在州警局裡,麥克哈切特對值班的警官彙報了情況,然後把斯威夫特先生交給了警局的醫生。他們還安排了一名警官專門監視斯威夫特先生。莫萊利則被直接關在了拘留所里。其他人在警局中也紛紛找到了自己的位置。杜納和吉米背靠牆坐在了地上,索克和麥克哈切特站在他們身邊,馬丁先生、道格拉斯奶奶和道格拉斯先生則坐在了椅子上。

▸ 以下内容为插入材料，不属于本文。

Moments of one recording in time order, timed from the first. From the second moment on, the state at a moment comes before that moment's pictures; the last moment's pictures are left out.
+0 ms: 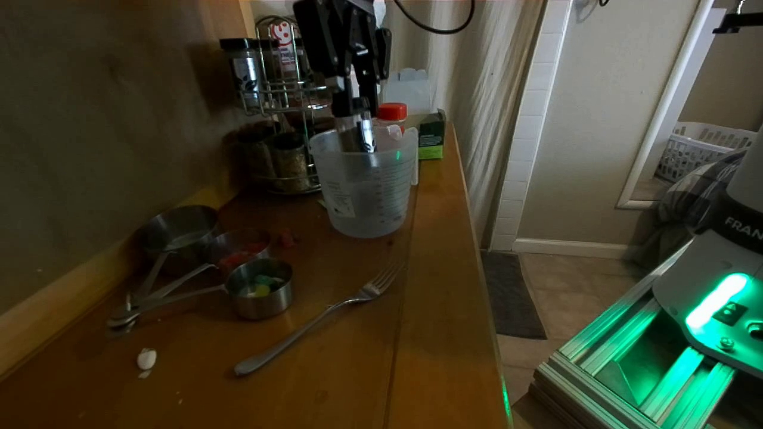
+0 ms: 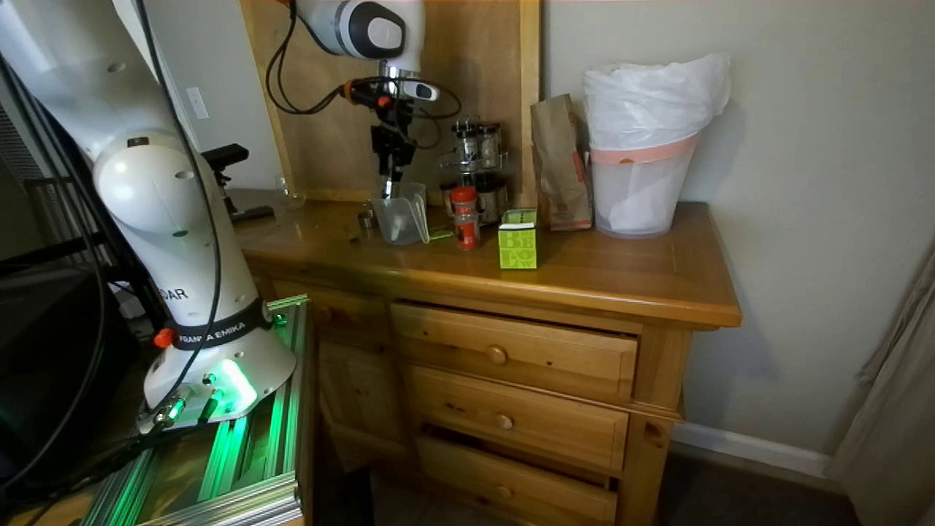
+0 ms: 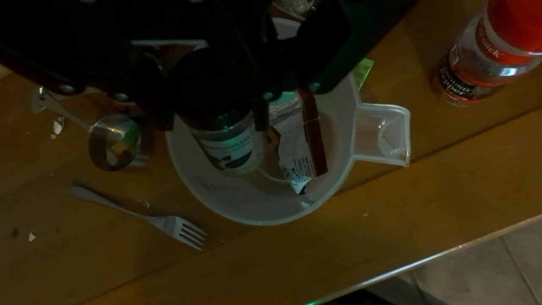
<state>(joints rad) 0.32 -0.15 0.32 -2.34 0.28 2.04 0.04</state>
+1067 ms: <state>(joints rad) 0.32 -0.04 0.32 -2.34 0.28 2.08 0.06</state>
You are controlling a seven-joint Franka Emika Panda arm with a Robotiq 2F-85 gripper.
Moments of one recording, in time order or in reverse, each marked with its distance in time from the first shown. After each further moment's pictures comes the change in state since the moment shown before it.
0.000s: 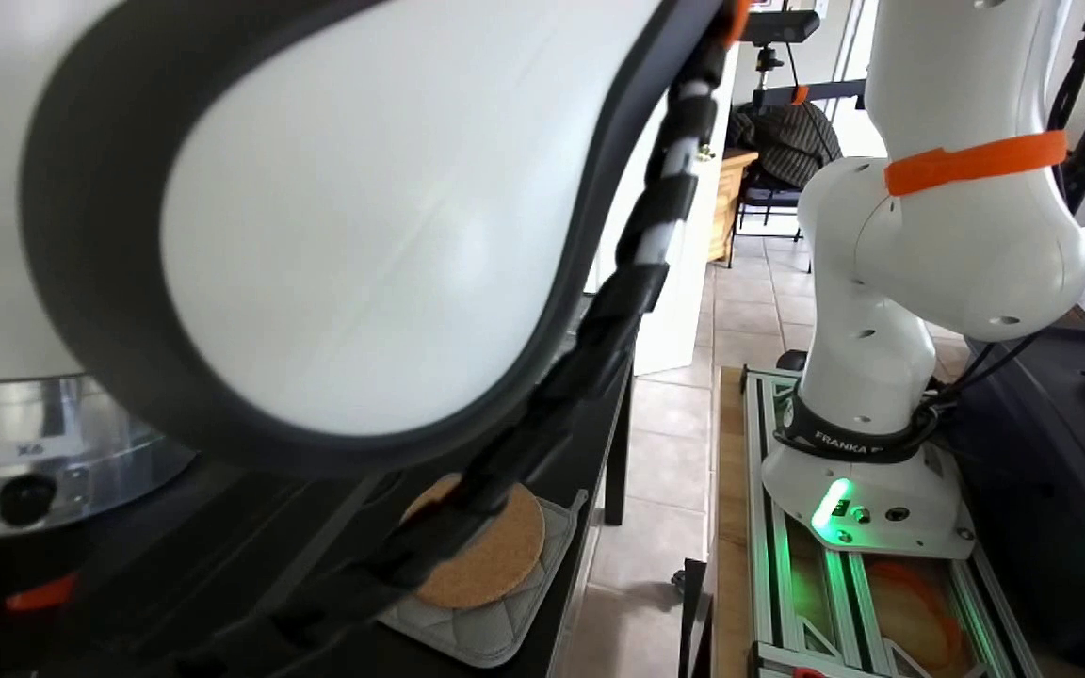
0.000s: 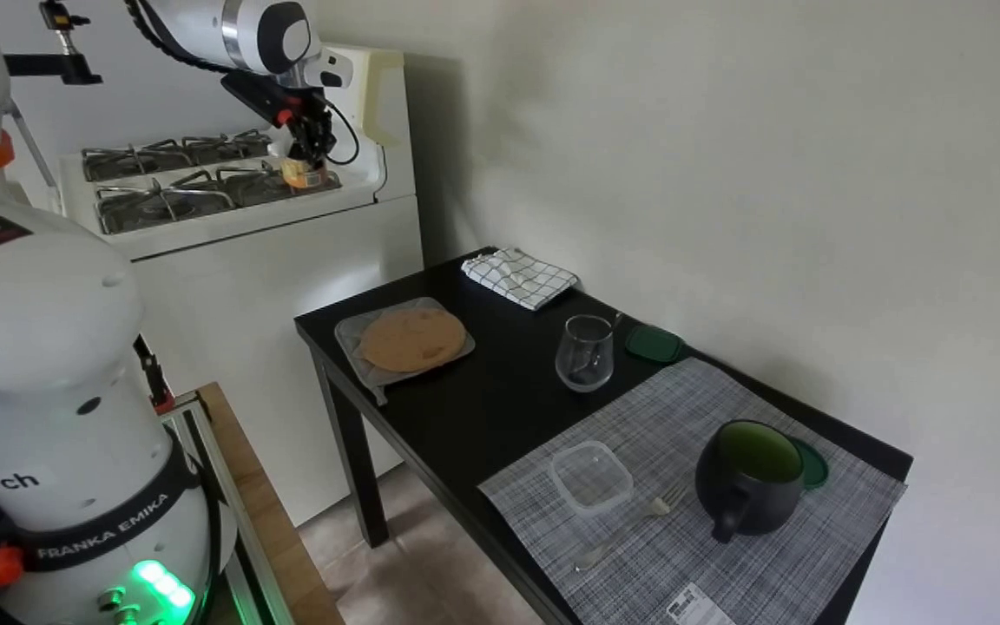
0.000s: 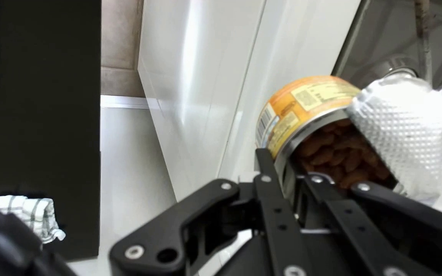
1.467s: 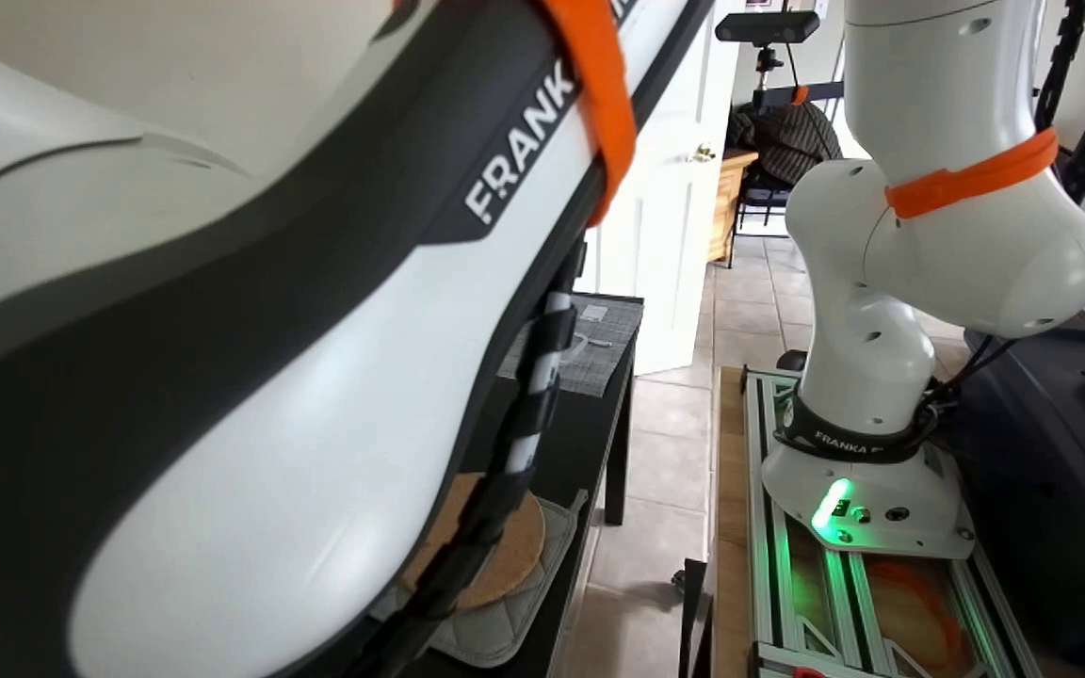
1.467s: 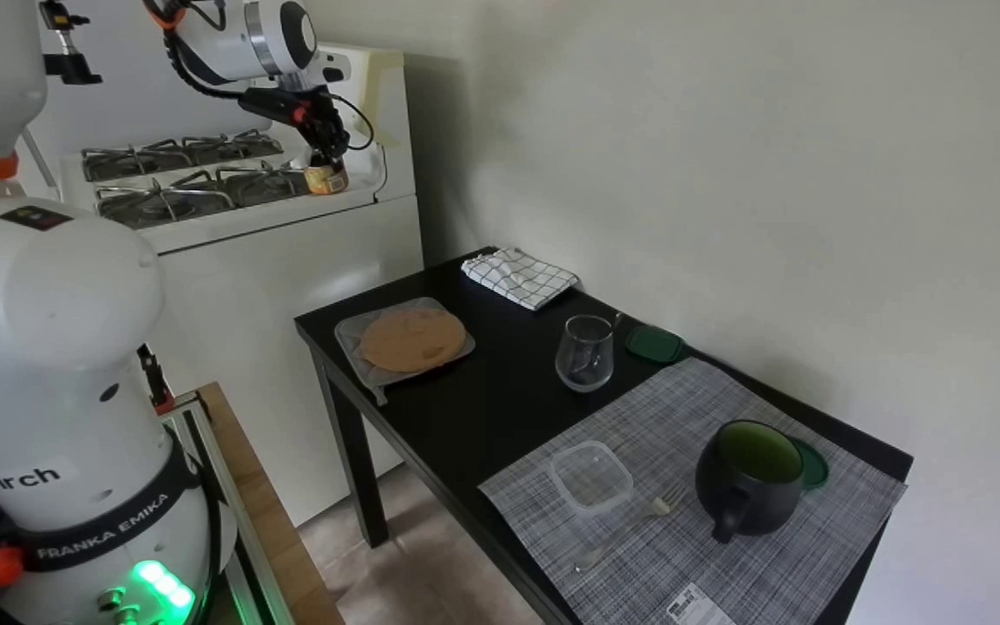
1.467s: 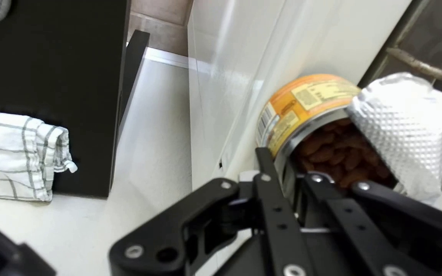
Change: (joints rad) arm 0.200 0.175 -0.179 0.233 -0.409 -0.117 0.218
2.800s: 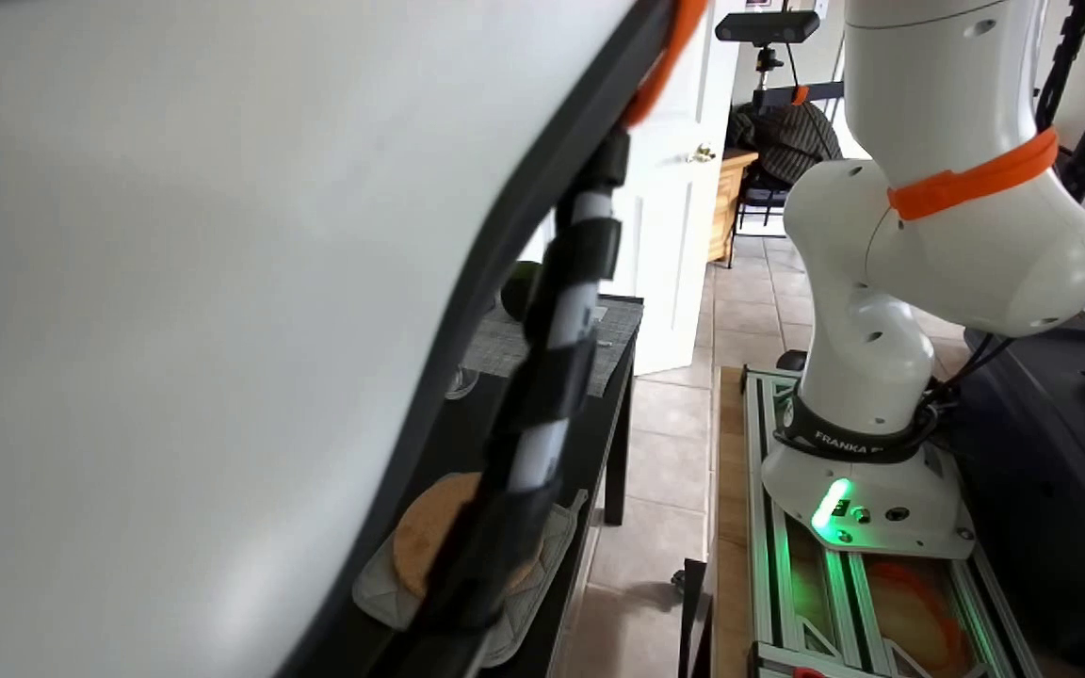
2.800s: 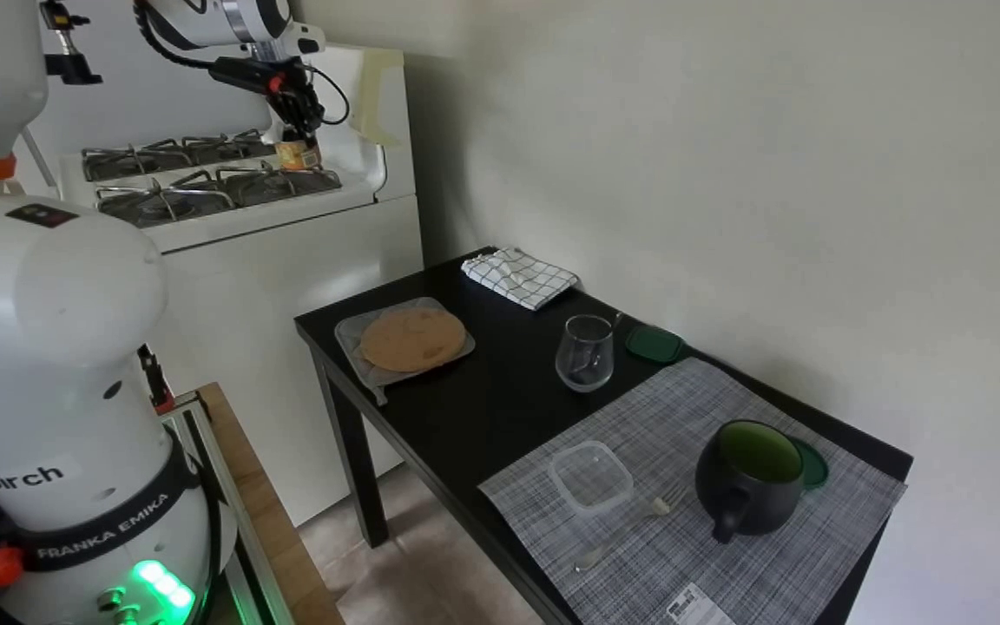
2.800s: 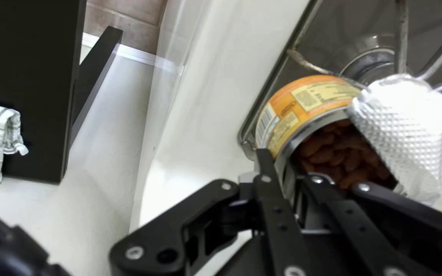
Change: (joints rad) arm 0.037 0.014 0.045 0.129 0.044 -0.099 -0.052
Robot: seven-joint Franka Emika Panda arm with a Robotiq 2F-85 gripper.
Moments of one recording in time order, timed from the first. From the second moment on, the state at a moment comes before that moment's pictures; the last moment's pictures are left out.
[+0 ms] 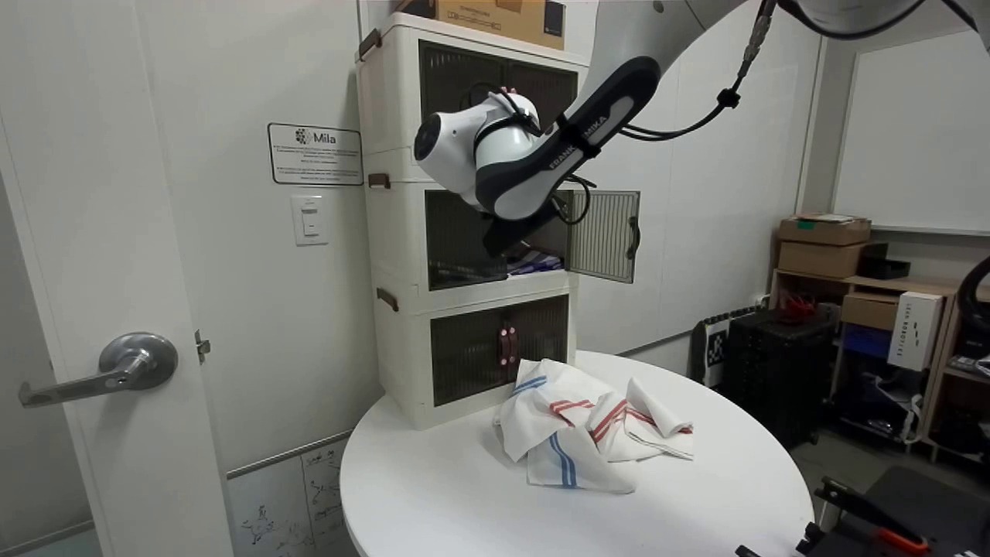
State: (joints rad) arm 0.18 0.44 0.12 -1.64 -1.22 1.77 1.38
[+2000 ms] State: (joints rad) arm 0.19 0.51 0.07 -1.57 -1.25 1.93 1.37
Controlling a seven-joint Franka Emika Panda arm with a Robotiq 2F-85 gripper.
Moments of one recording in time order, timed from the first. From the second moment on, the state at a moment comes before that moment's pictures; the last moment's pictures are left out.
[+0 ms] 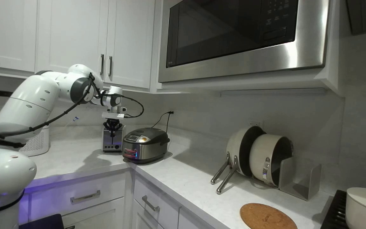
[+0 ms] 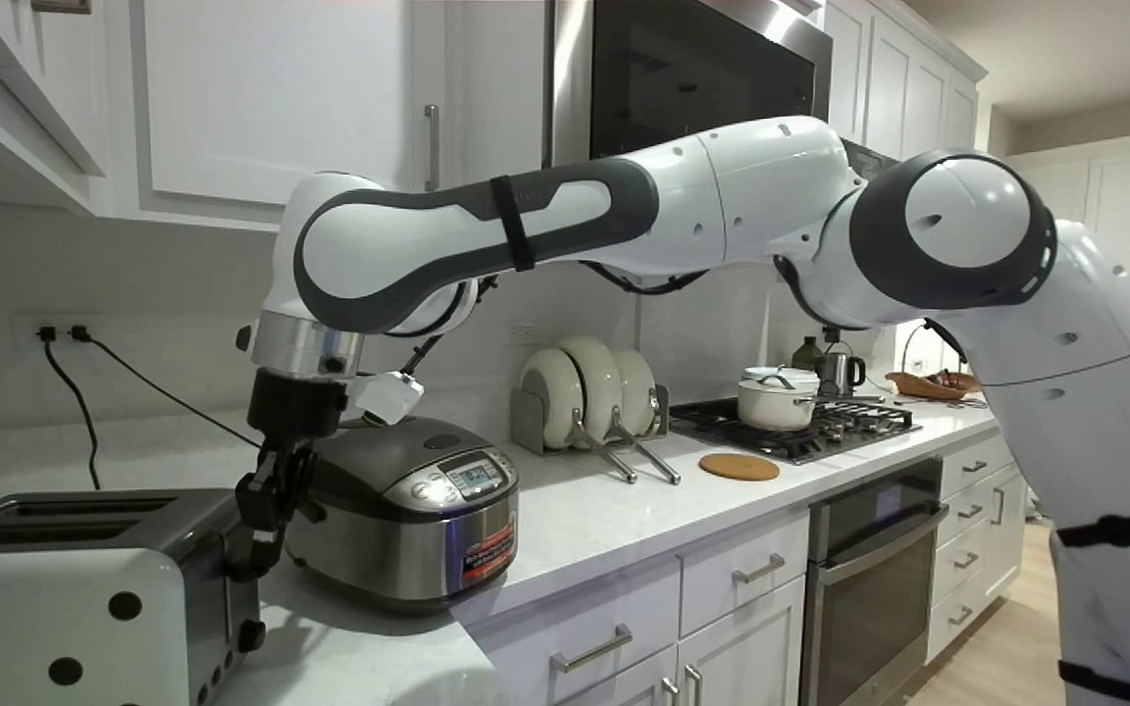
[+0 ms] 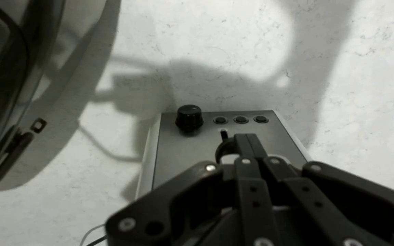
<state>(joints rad) 0.46 0.45 0.35 -1.44 -0.05 2.05 -0.30</state>
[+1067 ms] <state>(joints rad) 0.50 0.50 0.36 -1.44 -0.05 2.02 -0.31</state>
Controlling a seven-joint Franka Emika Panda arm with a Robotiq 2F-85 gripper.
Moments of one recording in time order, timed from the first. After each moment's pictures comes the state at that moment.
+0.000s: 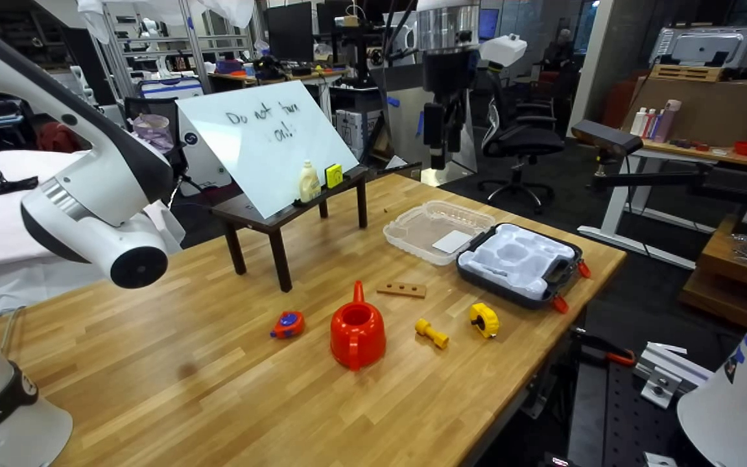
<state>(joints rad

「現在,」坐在金屬桌子後面、名叫斯科特的值班警官開口道,「能不能有人告訴我究竟發生了什麼?」

道格拉斯先生搖了搖頭。「我也什麼都不知道。我只知道這件事似乎和我家的一件傳家寶物有關。」

「你呢?」警官問道格拉斯奶奶。

在她回答問題之前,索克緩緩說道:「警官,你還不如直接問這個孩子。」他用手摸了摸杜納的頭髮。「他可是一名相當出色的偵探呢。而且,是他給我打電話,然後我才找到麥克哈切特警官的。」

「好吧,孩子。」斯科特警官說道,「快點說吧,抓住重點。快到我下班吃飯的時間了。」

杜納按時間順序清楚地把這幾天的各個事件說了一遍。在把整件事聯繫起來後,吉米的柜子背後似乎的確隱藏著一個謎團。

「所以,」杜納一邊說,一邊將頭轉向馬丁先生,滿臉帶著歉意的微笑。馬丁先生滿臉疑惑地看著杜納。「之前我曾懷疑馬丁先生是斯威夫特先生的同夥,但現在我已經知道真相了。我很抱歉之前懷疑了你,馬丁先生。」